Task brief:
Pull every "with" line out of the data below.

Source data:
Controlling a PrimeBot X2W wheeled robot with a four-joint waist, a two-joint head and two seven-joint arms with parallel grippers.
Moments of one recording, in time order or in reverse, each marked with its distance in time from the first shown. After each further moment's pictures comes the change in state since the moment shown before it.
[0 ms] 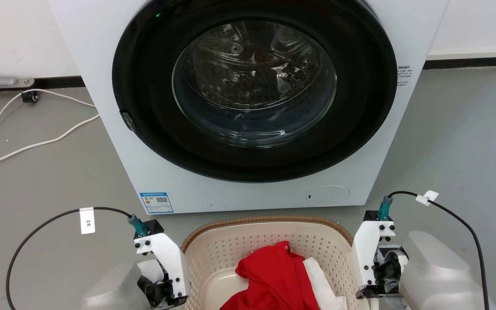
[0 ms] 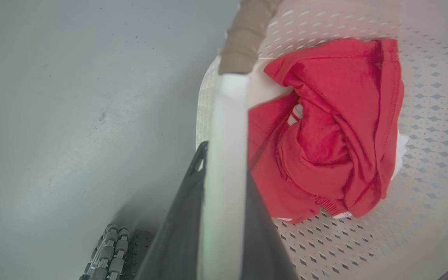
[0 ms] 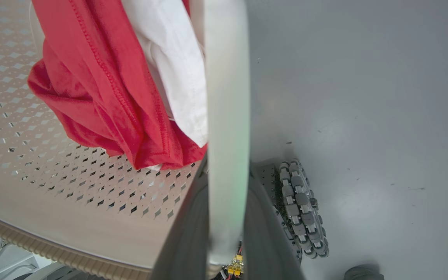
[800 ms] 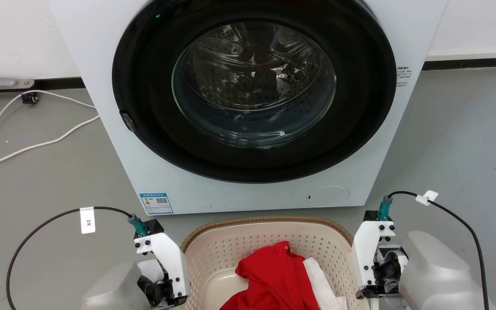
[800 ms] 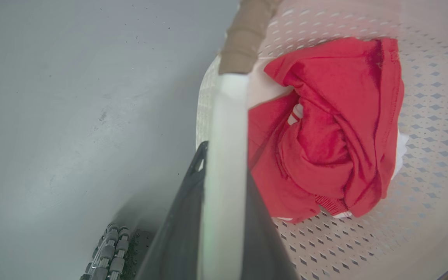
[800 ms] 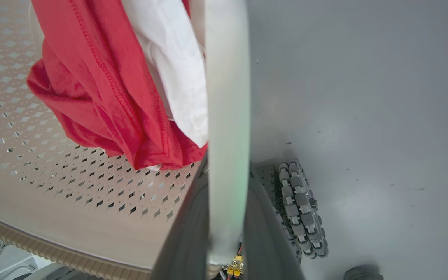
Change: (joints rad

Finished task:
Controlling a PrimeBot X2W wheeled robot with a four-joint waist, a two-joint head and two seven-joint arms with parallel grippers.
Moments of one recording, in time order or in reverse, each marked with its distance in time from the first shown. After each further moment's pictures comes the change in state since the moment shown before it.

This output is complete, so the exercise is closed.